THE issue of woman in the cosmos, of woman-man relations, is too profound, too awesome, too complex to be fully comprehended through analysis and rational thought by any mere man, woman, or child.

It goes down to the deepest unknowable roots of the human psyche, human heart.

Listen to James Brown's It's A Man's World. There are truths so deep and unknowable that we just look, without words, perhaps with sighs, oohs or tears of pain or joy or other overwhelming emotion; for example, as we watch a newborn baby, or a dead human body in front of us.

Incidentally, in traditional society, at the site of the baby being born, and in the room of the dead person, are women.

Birth and death were handled by women! Only women were that deep.

It is not for nothing that in Nguni history-mythology we are told that life emerged out of a reed (umhlanga), that the first to emerge was a woman with a baby on her back.
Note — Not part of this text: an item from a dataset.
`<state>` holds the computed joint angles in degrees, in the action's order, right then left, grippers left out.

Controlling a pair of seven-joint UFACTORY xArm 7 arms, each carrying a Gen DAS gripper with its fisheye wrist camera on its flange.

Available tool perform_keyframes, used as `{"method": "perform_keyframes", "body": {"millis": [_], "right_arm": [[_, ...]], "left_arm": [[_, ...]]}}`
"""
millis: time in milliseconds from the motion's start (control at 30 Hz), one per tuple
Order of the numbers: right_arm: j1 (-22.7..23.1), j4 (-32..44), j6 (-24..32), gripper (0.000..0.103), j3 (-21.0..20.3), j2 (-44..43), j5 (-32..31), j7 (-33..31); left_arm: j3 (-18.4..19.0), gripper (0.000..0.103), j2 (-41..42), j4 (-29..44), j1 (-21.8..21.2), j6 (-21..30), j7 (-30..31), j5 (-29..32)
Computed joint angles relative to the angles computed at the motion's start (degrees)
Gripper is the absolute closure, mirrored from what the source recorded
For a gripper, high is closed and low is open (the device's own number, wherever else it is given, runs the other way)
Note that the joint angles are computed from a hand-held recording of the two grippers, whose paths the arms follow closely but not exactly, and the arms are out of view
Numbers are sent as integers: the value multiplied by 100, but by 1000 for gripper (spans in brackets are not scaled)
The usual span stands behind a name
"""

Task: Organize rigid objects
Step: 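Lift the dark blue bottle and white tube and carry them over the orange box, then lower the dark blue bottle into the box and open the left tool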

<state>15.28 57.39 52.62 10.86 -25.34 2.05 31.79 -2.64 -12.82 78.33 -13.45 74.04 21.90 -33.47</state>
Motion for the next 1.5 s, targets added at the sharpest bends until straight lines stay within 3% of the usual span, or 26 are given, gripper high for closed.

In another region of Africa, we are told life emerged out of deep expansive waters, and the first to emerge was a woman with a man on her back! Yes...

And the first living merciful deity known to Zulus is Nomkhubulwane, the only daughter of God, the goddess we get close to, with whom we converse, in front of whom we cry, plead, and sing, for rain. Who at the end issues the rainbow! ( Mazisi Kunene, Anthem of the Decades).

In early Christianity, woman was honoured and worshipped all over Europe as Mother of the Saviour (Ean Begg, The Cult of the Black Virgin).

I remember, in Hartford, US, being called by a friend to her home. I found her at the conclusion of tears. She told me she was angry with herself; she had just prayed to God, asking for forgiveness for having thought of committing suicide over a "mere man".

That gave me a flashing insight into the greatness of woman.

In woman-man relations, we see the interaction of the sacred and the profane, of the godly and the worldly.

Unfortunately both woman and man have since become degraded and too worldly to know and see this.

Just as we need to separate the healer from the fake healer, so we need to separate woman from the woman who has totally succumbed to worldly ways, in the process becoming small.

"How well we Zulu women had learned to avoid the clutching hands of men, to duck and dodge and elude them, and to break from their grasp! Our own dignity is our chief protection...") (KwaZulu: Queen Mkabi's Story, edited by Cecil Cowley)

Yes, the issue of woman-man relations is too profound, too awesome, too complex, to be fully comprehended by us on this profane earth.

Let us begin with worldly possibilities: as we grow bigger and more profound and wiser and more sacred, we shall start on our way to that depth, and on our way to that height.

Woman is originally representative of the noble and the sacred in the world.

Both woman and man must re-order the world, re-order themselves, re-order their conduct, so that woman can rise again to her lofty, sacred nature and position.

Let us start with the worldly. Let us first lift the oppression of women in rural areas, and the oppression of working-class women in cities and towns, who feel the pierce and burden of oppression more than all other women.